__Assignment__
The material below must be output exactly, line for line.

__Source records__
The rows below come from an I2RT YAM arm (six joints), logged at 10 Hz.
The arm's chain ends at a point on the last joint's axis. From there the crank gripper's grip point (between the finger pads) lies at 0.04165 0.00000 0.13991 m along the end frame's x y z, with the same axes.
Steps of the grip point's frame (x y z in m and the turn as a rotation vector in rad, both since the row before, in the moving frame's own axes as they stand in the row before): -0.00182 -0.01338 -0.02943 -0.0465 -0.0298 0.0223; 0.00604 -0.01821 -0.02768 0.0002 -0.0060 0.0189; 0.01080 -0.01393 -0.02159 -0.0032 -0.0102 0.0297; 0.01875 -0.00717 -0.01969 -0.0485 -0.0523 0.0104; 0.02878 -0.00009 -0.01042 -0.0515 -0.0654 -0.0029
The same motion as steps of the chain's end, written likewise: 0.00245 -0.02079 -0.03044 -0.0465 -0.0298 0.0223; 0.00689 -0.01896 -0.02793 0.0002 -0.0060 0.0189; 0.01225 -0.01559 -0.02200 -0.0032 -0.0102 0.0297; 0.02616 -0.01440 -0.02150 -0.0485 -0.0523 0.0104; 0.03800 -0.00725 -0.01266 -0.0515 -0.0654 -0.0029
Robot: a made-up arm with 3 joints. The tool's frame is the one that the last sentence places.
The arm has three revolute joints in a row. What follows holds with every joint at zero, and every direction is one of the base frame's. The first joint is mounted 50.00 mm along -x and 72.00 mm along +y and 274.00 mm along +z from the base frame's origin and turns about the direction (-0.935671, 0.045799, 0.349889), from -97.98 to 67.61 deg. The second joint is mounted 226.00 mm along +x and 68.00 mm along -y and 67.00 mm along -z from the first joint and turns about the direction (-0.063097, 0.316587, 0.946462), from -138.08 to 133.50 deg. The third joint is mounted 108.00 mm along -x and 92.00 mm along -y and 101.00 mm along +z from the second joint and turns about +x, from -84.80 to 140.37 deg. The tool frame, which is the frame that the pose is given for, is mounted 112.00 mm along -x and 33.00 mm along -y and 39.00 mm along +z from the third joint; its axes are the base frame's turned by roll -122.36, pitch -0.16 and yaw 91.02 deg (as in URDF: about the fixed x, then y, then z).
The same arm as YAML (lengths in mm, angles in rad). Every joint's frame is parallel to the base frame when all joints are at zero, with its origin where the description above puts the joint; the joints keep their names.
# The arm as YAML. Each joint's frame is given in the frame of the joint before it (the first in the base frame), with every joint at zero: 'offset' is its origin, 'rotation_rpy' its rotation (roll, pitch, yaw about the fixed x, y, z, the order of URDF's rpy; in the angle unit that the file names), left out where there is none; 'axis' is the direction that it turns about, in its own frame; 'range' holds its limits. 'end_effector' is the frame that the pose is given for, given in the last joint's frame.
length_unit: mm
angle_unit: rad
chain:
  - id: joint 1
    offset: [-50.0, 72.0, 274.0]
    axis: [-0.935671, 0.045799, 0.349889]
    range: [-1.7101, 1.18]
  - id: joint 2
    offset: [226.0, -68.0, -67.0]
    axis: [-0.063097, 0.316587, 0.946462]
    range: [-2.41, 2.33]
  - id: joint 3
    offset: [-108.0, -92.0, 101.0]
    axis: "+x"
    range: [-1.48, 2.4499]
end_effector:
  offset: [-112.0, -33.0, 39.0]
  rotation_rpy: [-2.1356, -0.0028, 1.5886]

__Written answer__
The rows below come from an I2RT YAM arm (six joints), logged at 10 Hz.
The arm's chain ends at a point on the last joint's axis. From there the crank gripper's grip point (between the finger pads) lies at 0.04165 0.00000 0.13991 m along the end frame's x y z, with the same axes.
Steps of the grip point's frame (x y z in m and the turn as a rotation vector in rad, both since the row before, in the moving frame's own axes as they stand in the row before): -0.00182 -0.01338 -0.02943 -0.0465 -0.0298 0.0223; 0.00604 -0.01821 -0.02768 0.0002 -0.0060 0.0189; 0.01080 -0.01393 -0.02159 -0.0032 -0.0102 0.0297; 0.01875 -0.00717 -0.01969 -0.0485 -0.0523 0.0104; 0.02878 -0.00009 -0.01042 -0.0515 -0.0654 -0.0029
The same motion as steps of the chain's end, written likewise: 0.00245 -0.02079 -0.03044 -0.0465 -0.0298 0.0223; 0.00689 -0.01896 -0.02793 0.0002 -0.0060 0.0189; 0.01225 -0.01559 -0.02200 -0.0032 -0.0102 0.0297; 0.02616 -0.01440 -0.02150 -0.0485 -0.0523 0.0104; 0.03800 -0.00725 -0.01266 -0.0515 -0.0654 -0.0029
Robot: a made-up arm with 3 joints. The tool's frame is the one that the last sentence places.
The arm has three revolute joints in a row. What follows holds with every joint at zero, and every direction is one of the base frame's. The first joint is mounted 50.00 mm along -x and 72.00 mm along +y and 274.00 mm along +z from the base frame's origin and turns about the direction (-0.935671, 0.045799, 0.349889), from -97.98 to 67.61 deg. The second joint is mounted 226.00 mm along +x and 68.00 mm along -y and 67.00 mm along -z from the first joint and turns about the direction (-0.063097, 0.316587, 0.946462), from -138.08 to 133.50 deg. The third joint is mounted 108.00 mm along -x and 92.00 mm along -y and 101.00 mm along +z from the second joint and turns about +x, from -84.80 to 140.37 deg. The tool frame, which is the frame that the pose is given for, is mounted 112.00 mm along -x and 33.00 mm along -y and 39.00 mm along +z from the third joint; its axes are the base frame's turned by roll -122.36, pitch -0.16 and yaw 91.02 deg (as in URDF: about the fixed x, then y, then z).
The same arm as YAML (lengths in mm, angles in rad). Every joint's frame is parallel to the base frame when all joints are at zero, with its origin where the description above puts the joint; the joints keep their names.
# The arm as YAML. Each joint's frame is given in the frame of the joint before it (the first in the base frame), with every joint at zero: 'offset' is its origin, 'rotation_rpy' its rotation (roll, pitch, yaw about the fixed x, y, z, the order of URDF's rpy; in the angle unit that the file names), left out where there is none; 'axis' is the direction that it turns about, in its own frame; 'range' holds its limits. 'end_effector' is the frame that the pose is given for, given in the last joint's frame.
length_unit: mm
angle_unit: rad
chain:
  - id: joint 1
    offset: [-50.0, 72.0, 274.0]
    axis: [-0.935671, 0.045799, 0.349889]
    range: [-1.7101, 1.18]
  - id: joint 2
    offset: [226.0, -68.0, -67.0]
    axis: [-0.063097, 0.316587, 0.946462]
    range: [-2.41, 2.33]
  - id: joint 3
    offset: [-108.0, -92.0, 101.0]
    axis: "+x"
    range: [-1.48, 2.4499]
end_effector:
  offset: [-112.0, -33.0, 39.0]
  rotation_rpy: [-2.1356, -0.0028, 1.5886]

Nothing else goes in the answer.